Download PDF by Joydeep Ghosh (Editor), Diane Lambert (Editor), David: Proceedings of the 6th SIAM International Conference on Data

Show description

Each digit is represented as a vector in 16-dimensional space. The dataset is divided into a training set (7494 digits) and a 1 ftp: //ftp . ics . uci . edu/pub/machine-learning-databas 30 test set (3498 digits). For the purpose of visualization as in [16], we select the O's, 6's and 9's. We apply LDA, SAVE, HDA, and CPM to this 3-class subproblem (which contains 2219 training digits and 1035 test digits) and extract 2 leading discriminant directions. We then project the test set onto these 2 dimensions.

3 SAVE versus CPM SAVE can also be considered as an approximation of HDA, based on the following result. 1. Let be defined above and let with d < n. Then 4 Experiments In this section, we evaluate CPM on both synthetic and real-world datasets. The 1-Nearest-Neighbor algorithm is applied for classification. 2 is used for CPM in all experiments. However, the best value of a may be estimated through cross-validation. The first experiment is on a synthetic dataset, where the class centroids of three classes do not coincide, but they have different covariance matrices.

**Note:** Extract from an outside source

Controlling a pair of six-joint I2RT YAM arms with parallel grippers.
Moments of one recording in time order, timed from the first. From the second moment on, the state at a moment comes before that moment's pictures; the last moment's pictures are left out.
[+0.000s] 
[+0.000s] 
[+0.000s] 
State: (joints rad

SDM Conference, 2003. [10] B. Efron, and R. Tibshirani. An Introduction to the Bootstrap. Chapman and Hall, 1993. [11] A. Hinneburg, C. C. Aggarwal,and D. Keim. What is the nearest Neighbor in High Dimensional Spaces? VLDB Conference, 2000. [12] A. K. Jain, M. N. Murty and P. J. Flynn. Data Clustering: A Review. ACM Computing Surveys, 1999. [13] N. Katayama, and S. Satoh. Distinctiveness-Sensitive Nearest-Neighbor Search for Efficient Similarity Retrieval of Multimedia Information. ICDE Conference, 2001.